ResNet应用——猫十二分类

残差思想

修改输入比重构整个输出更容易(锦上添花 比 雪中送炭 容易太多)

注意

本文展现的是做此题的大概流程,准确率并不高。为提高准确率使用了迁移学习 + ResNet。此文章目前准确率能达到93.4328%

题目出自Paddle猫十二分类,但实在不习惯Paddle,故用Pytorch重新写一遍。

0. 库函数

# 路径操作
import os
# 文件操作
import shutil
# torch相关
import torch
import torch.nn as nn
import torchvision
from torchvision import transforms
from torch.autograd import Variable

# 日志
import logging

import random
import numpy as np
import matplotlib.pyplot as plt
import cv2
import math
from PIL import Image, ImageEnhance

1. 数据部分

1.1 获得数据

由于数据是paddle的需要现下载。数据

# 获取预训练模型
!wget http://paddle-imagenet-models-name.bj.bcebos.com/ResNet101_pretrained.tar
!tar -xvf ResNet101_pretrained.tar

# 解压数据集图片至当前文件夹
!unzip data/cat_12_train.zip 
!unzip data/cat_12_test.zip 
  • 统一配置超参数,待用
train_core1 = {
    # 输入大小,因各图片尺寸不一,最好能保持一致
    "input_size" : [3, 224, 224],
    # 分类数
    "class_dim" : 12,
    # 学习率
    "lr":0.0002,
    # 使用GPU
    "use_gpu": True,
    # 前期的训练轮数
    "num_epochs": 5, 
    # 当达到想要的准确率就立刻保存下来当时的模型
    "last_acc":0.4
}

1.2 初始化日志

用于记录和调试


# 设置log全局变量
global logger
logger = logging.getLogger()
logger.setLevel(logging.INFO) # 定义日志的级别。

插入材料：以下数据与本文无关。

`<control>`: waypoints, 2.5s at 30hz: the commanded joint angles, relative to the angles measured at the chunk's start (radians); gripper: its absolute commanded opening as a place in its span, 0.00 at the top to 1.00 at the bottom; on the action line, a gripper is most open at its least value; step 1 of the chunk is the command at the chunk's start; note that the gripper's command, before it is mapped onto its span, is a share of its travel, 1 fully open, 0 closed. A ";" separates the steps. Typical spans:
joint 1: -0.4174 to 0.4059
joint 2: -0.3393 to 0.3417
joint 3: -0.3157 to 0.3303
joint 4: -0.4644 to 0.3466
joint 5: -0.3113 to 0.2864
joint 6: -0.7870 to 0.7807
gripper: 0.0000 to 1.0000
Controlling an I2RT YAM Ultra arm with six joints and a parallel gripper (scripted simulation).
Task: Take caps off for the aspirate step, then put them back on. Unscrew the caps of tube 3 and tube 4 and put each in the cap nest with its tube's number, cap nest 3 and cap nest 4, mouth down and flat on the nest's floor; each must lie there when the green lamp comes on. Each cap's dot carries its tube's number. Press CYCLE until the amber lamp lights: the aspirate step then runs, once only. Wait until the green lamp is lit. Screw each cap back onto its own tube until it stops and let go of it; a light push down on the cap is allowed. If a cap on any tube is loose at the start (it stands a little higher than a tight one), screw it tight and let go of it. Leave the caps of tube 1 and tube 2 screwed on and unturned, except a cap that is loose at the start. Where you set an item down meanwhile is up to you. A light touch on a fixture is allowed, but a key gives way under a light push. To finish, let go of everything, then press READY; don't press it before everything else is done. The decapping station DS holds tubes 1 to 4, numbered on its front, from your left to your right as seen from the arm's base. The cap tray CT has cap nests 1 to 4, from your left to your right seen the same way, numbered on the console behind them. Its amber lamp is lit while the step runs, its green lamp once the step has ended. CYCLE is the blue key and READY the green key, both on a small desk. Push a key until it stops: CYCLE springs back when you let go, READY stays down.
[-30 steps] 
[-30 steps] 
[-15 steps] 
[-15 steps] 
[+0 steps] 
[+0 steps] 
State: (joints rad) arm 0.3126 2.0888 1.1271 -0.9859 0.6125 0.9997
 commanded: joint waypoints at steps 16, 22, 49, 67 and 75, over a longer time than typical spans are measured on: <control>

Info显示当程序运行时期望的一些信息

# 生成log文件夹
log_path = os.path.join(os.getcwd(), 'logs')
if not os.path.exists(log_path): 
    os.makedirs(log_path)

# 生成log文件
log_name = os.path.join(log_path, 'train_log')  # log文件名称定义为 train_log
fh = logging.FileHandler(log_name, mode='w')   # file handler 以 写 模式将文件分配至正确的目的地
fh.setLevel(logging.DEBUG)

# 声明日志格式
formatter = logging.Formatter("%(asctime)s - %(filename)s[line:%(lineno)d] - %(levelname)s: %(message)s") # levelname指前面添加的'INFO',message指下方添加的train_core1
fh.setFormatter(formatter)
logger.addHandler(fh)

# 记录此次运行的超参,方便日后做记录进行比对
logger.info(train_core1)

2022-02-28 10:59:26,853 - 2874012559.py[line:23] - INFO: {‘input_size’: [3, 224, 224], ‘class_dim’: 12, ‘lr’: 0.0002, ‘use_gpu’: True, ‘num_epochs’: 5, ‘last_acc’: 0.4}

日志内容不显示只保存在log文件中

1.3 分割数据集

train_ratio = 0.7
train = open('./data/train_split_list.txt', 'w')
val = open('./data/val_split_list.txt', 'w')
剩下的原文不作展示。